Stored data entries
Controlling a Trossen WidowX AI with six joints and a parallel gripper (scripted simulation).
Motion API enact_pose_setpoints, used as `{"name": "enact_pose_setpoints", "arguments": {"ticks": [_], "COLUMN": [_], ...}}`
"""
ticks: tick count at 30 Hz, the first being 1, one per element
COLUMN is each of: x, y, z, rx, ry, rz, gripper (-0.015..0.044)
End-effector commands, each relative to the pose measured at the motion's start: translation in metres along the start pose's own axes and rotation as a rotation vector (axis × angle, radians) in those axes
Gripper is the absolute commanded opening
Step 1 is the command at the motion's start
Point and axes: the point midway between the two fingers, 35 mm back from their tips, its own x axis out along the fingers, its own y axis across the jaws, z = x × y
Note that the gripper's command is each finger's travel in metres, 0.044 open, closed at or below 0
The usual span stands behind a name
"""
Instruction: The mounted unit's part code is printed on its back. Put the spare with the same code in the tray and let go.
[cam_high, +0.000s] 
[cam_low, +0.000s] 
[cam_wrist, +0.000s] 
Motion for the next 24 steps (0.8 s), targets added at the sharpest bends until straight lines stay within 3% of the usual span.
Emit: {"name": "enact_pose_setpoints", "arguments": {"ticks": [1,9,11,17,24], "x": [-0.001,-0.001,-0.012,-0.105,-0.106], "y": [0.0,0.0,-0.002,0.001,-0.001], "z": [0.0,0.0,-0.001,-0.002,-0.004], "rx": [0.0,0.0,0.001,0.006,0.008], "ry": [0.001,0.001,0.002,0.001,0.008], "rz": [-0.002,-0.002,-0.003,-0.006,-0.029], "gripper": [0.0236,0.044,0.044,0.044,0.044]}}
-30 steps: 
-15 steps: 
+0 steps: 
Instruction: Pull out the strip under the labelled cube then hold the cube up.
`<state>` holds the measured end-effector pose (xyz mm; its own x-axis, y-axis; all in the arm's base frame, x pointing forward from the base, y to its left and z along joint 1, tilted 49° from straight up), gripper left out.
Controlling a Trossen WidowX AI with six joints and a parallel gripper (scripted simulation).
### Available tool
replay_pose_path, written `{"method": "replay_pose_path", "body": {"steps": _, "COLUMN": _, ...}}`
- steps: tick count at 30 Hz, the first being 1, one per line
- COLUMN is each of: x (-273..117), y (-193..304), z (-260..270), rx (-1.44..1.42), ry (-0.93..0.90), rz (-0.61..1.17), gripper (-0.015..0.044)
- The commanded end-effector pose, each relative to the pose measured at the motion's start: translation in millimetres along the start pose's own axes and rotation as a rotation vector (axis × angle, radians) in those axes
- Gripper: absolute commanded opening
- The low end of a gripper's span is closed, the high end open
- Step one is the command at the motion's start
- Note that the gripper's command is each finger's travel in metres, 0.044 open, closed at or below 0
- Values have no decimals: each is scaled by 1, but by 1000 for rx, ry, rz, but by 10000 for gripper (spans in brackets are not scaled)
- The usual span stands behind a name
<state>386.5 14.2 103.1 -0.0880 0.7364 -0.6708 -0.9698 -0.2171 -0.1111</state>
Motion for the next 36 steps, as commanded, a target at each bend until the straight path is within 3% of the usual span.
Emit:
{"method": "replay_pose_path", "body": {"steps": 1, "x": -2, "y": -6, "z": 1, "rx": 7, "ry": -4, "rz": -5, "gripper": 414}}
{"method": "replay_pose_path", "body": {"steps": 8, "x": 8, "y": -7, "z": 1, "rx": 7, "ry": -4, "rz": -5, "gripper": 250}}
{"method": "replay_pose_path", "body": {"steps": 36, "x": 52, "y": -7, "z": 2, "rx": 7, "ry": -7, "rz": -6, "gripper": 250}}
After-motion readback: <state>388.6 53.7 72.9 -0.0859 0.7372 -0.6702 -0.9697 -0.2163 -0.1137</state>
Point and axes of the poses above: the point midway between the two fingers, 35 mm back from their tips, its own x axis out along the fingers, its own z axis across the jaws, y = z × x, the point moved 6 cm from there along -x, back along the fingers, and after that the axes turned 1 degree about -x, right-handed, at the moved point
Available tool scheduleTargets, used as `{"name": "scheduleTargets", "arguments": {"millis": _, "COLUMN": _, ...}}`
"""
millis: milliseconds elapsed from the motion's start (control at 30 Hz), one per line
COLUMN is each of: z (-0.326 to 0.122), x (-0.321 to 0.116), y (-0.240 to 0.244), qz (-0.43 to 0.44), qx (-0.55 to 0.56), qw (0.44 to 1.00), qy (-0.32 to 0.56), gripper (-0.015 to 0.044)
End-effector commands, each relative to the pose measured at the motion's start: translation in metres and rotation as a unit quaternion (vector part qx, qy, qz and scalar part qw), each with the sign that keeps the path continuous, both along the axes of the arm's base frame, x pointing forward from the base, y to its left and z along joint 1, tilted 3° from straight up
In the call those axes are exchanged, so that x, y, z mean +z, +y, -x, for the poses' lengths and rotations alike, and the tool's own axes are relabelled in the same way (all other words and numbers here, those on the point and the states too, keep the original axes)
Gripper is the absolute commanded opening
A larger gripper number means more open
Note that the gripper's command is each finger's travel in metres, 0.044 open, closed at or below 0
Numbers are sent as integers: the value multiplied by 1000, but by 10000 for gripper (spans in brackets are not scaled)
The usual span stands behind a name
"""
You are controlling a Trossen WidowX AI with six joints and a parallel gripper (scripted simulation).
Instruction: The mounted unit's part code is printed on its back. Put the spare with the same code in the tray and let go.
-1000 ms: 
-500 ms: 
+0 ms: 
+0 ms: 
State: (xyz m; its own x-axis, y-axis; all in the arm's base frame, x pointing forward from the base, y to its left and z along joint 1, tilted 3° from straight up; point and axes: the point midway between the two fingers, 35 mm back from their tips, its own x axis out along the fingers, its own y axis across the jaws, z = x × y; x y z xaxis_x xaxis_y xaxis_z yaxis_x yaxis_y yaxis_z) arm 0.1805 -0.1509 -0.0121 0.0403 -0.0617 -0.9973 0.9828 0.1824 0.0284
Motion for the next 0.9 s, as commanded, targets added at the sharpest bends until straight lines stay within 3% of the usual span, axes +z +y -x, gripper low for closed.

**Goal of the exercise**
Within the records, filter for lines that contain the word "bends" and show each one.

**Output for this task**
Motion for the next 24 steps (0.8 s), targets added at the sharpest bends until straight lines stay within 3% of the usual span.
Motion for the next 0.9 s, as commanded, targets added at the sharpest bends until straight lines stay within 3% of the usual span, axes +z +y -x, gripper low for closed.

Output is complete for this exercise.